Dead Letter Queue

A Dead Letter Queue (DLQ) is where messages go when they've failed too many times and the queue gives up retrying. Instead of retrying forever or dropping the message, the queue moves it to a safe holding area — out of the main queue's way — where engineers can inspect it and decide what to do.

The problem#

At-least-once delivery means the queue retries on failure. But what if the consumer keeps crashing on the same message every single time?

Message delivered → consumer crashes → redelivered
                 → consumer crashes → redelivered
                 → consumer crashes → redelivered
                 ... forever

The queue is now stuck. It keeps redelivering a message nobody can process, wasting resources, and blocking everything behind it.

You need a way to say: after N failures, stop retrying and move this message somewhere safe.

How it works#

The queue tracks the failure count — not the consumer. The consumer doesn't report failure. It just never sends an ACK. Silence = failure from the queue's perspective.

Every time the visibility timeout expires without an ACK, the queue increments a retry counter on that message.

Message picked up → no ACK within 30s → attempt_count: 1
Redelivered       → no ACK within 30s → attempt_count: 2
Redelivered       → no ACK within 30s → attempt_count: 3
Redelivered       → no ACK within 30s → attempt_count: 4
Redelivered       → no ACK within 30s → attempt_count: 5
attempt_count hits 5 → queue moves message to DLQ automatically

The main queue is now clean. The bad message sits in the DLQ untouched until an engineer looks at it.

Why does a message keep failing?#

Poison pill — the message itself is malformed or corrupt. Bad JSON, missing required field, unexpected data type. The consumer crashes every time it tries to parse it. No amount of retrying fixes it — the data is just wrong.

Consumer bug — a code bug that crashes on one specific input. Every other message processes fine, but this particular message hits an edge case every single time.

Both require human intervention. The DLQ gives engineers the time to investigate without pressure — the message isn't going anywhere, and it's not blocking the main queue.

What engineers do with DLQ messages#

Three options depending on the cause:

1. Fix the data, replay the message — if it was a poison pill, correct the payload and push it back onto the main queue.

2. Fix the bug, replay the DLQ — deploy a fix for the consumer bug, then drain the DLQ back onto the main queue. All the previously failed messages get reprocessed correctly.
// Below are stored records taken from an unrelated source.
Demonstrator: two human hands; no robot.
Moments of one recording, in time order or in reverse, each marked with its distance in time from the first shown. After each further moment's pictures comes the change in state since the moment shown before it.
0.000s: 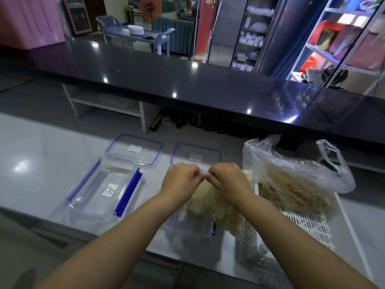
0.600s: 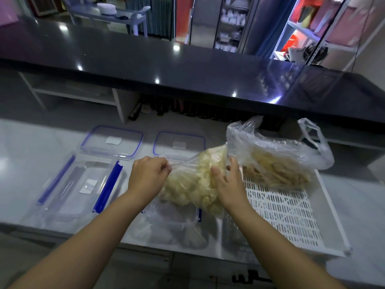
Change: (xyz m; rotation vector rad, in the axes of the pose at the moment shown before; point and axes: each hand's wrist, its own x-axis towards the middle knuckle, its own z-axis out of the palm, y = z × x) left_hand -0.004 -0.032 0.005 0.094 0.083 -0.037; right_hand -0.057 0.002 0.010 0.681 0.111 0.751
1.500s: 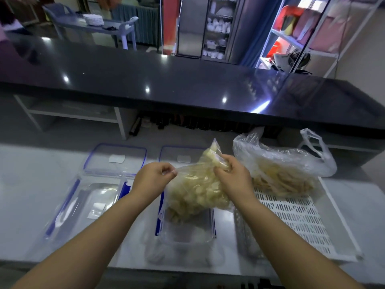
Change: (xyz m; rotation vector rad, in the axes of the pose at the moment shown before) left_hand 0.045 -0.029 -0.025 -0.283 -0.231 -0.075; right_hand 0.033 -0.050 0.015 0.072 0.125 0.039
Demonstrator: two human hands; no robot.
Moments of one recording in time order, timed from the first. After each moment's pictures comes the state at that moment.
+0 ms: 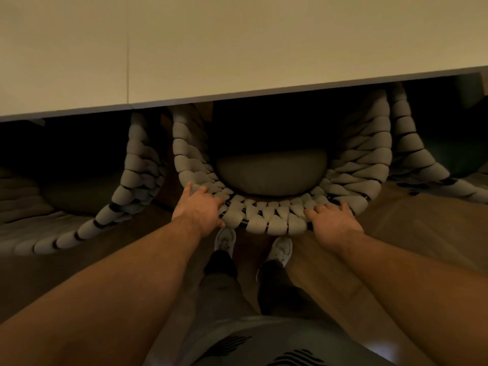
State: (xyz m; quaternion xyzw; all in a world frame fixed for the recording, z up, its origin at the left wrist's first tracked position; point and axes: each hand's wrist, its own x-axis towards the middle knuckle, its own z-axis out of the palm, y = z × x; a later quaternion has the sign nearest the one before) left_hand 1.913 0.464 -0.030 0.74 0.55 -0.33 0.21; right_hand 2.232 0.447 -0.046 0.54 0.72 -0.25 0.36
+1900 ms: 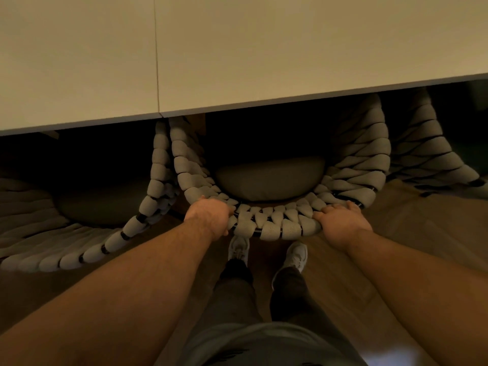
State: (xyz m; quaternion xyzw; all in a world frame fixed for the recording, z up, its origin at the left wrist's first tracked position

3. Discard — if the message is genuinely unprocessable and unrecoverable (e.g., refers to a deleted resource), delete it with a note in the incident log.

The DLQ's job is not to retry — it's to isolate bad messages so they don't poison the main queue, and give engineers a safe place to inspect them without time pressure.

DLQ in a pub/sub setup — two failure points#

In a task queue, there's one DLQ. In pub/sub, there are two separate failure points, and each has its own DLQ.

Failure point 1: Fan-out fails#

The pub/sub system tries to copy the message into a subscriber's internal queue — but that queue is down, full, or unreachable. The message never even reaches a worker.

photo_posted_123 published
→ Copied to Notification queue ✓
→ Copied to Feed queue ✓
→ Moderation queue is down → pub/sub retries → keeps failing
→ After N retries → goes to pub/sub level DLQ

This is a delivery failure at the pub/sub level. The pub/sub system has its own DLQ for this case.

Failure point 2: Processing fails#

The message made it into the subscriber's queue, but the worker keeps crashing on it.

photo_posted_123 in each subscriber's queue:
→ Notification queue  → fails 5 times → moved to Notification's DLQ
→ Feed queue          → processed fine ✓
→ Moderation queue    → fails 5 times → moved to Moderation's DLQ

Each subscriber's queue tracks its own failure count and has its own DLQ independently.

The two layers#

graph TD
    PS[Pub/Sub System] -->|fan-out fails| FDLQ[Fan-out DLQ]
    PS -->|fan-out succeeds| NQ[Notification Queue]
    PS -->|fan-out succeeds| FQ[Feed Queue]
    PS -->|fan-out succeeds| MQ[Moderation Queue]
    NQ -->|processing fails N times| NDLQ[Notification DLQ]
    MQ -->|processing fails N times| MDLQ[Moderation DLQ]

A fan-out DLQ filling up means a subscriber's queue is unhealthy — infrastructure problem. A processing DLQ filling up means there's a poison pill or consumer bug — code or data problem. Both need separate alerts.

Interview framing: "I'd configure a DLQ with a max retry count of 5. Any message that fails repeatedly gets moved there automatically. We'd alert on DLQ depth — if messages start accumulating, an engineer gets paged. Once the bug is fixed, we replay the DLQ back onto the main queue. This keeps the main queue healthy and gives us full visibility into failures without losing any messages."